--- START ---
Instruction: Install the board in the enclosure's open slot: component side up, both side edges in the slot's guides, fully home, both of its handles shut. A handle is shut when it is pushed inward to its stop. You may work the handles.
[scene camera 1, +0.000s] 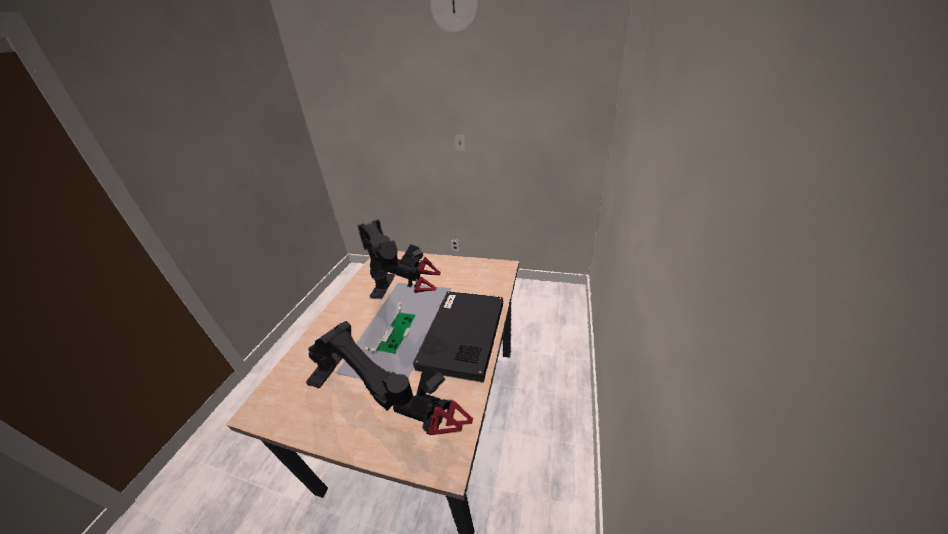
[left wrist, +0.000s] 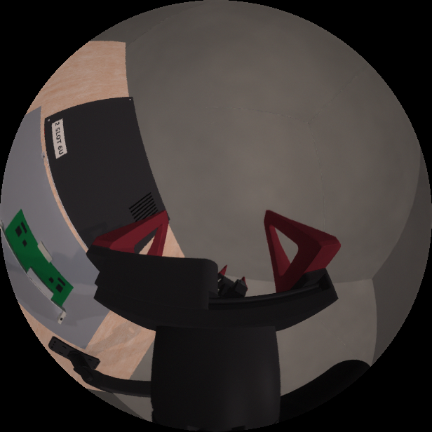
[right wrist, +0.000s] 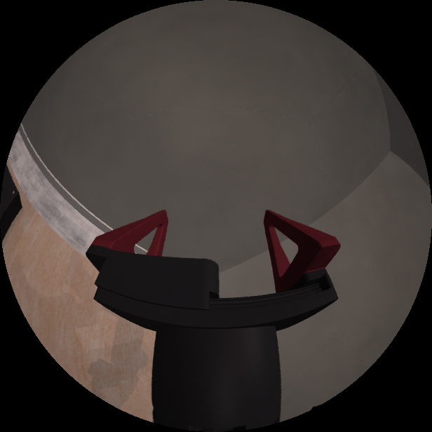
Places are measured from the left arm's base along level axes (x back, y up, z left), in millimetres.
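Pixels of known places: left gripper, fingertip midpoint: (scene camera 1: 438, 281); right gripper, fingertip midpoint: (scene camera 1: 467, 424); left arm's base, link origin: (scene camera 1: 382, 286); right arm's base, link origin: (scene camera 1: 328, 366).
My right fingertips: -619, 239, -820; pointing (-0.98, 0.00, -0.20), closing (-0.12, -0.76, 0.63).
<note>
Ahead of a thing's pixels: the offset from my right fingertips to its middle, as dx, dy, dz. "spot": to the spot under its first point. Level surfaces: height alone.
The green board @[spot: +409, -233, +527] (scene camera 1: 401, 328) (left wrist: 31, 255) lies flat on the grey mat @[dy -238] (scene camera 1: 427, 308) (left wrist: 25, 165), with dark components on its upper face. A pale front strip runs along its side away from the enclosure, with a pale handle at each end; how the handles are set is too small to tell. The black enclosure @[+133, -214, +522] (scene camera 1: 464, 331) (left wrist: 100, 155) lies flat beside the mat; its slot opening does not show. My left gripper (scene camera 1: 437, 279) (left wrist: 215, 215) is open and empty, above the table beyond the mat's upper end. My right gripper (scene camera 1: 466, 425) (right wrist: 215, 215) is open and empty, past the enclosure's lower end.
All this is on a wooden table @[dy -239] (scene camera 1: 298, 404) (left wrist: 95, 60) (right wrist: 50, 280). The enclosure lies near the table's right edge in the scene view. The right arm (scene camera 1: 361, 364) reaches past the mat's lower end. A wall (scene camera 1: 530, 165) rises beyond the table.
</note>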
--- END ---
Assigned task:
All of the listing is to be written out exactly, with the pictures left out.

Output for this exercise:
Instruction: Install the board in the enclosure's open slot: component side up, both side edges in the slot's guides, fully home, both of its handles shut. A handle is shut when it is pushed inward to its stop. You may work the handles.
[scene camera 1, +0.000s] 
[left wrist, +0.000s] 
[right wrist, +0.000s] 
Places are measured from the left arm's base along level axes (x back, y up, z left), in millimetres.
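Pixels of known places: left gripper, fingertip midpoint: (scene camera 1: 438, 281); right gripper, fingertip midpoint: (scene camera 1: 467, 424); left arm's base, link origin: (scene camera 1: 382, 286); right arm's base, link origin: (scene camera 1: 328, 366).
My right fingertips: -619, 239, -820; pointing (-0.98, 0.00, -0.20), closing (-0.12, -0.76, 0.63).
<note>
Ahead of a thing's pixels: the offset from my right fingertips to its middle, as dx, dy, dz. "spot": to the spot under its first point. Level surfaces: height alone.
The green board @[spot: +409, -233, +527] (scene camera 1: 401, 328) (left wrist: 31, 255) lies flat on the grey mat @[dy -238] (scene camera 1: 427, 308) (left wrist: 25, 165), with dark components on its upper face. A pale front strip runs along its side away from the enclosure, with a pale handle at each end; how the handles are set is too small to tell. The black enclosure @[+133, -214, +522] (scene camera 1: 464, 331) (left wrist: 100, 155) lies flat beside the mat; its slot opening does not show. My left gripper (scene camera 1: 437, 279) (left wrist: 215, 215) is open and empty, above the table beyond the mat's upper end. My right gripper (scene camera 1: 466, 425) (right wrist: 215, 215) is open and empty, past the enclosure's lower end.
All this is on a wooden table @[dy -239] (scene camera 1: 298, 404) (left wrist: 95, 60) (right wrist: 50, 280). The enclosure lies near the table's right edge in the scene view. The right arm (scene camera 1: 361, 364) reaches past the mat's lower end. A wall (scene camera 1: 530, 165) rises beyond the table.
</note>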

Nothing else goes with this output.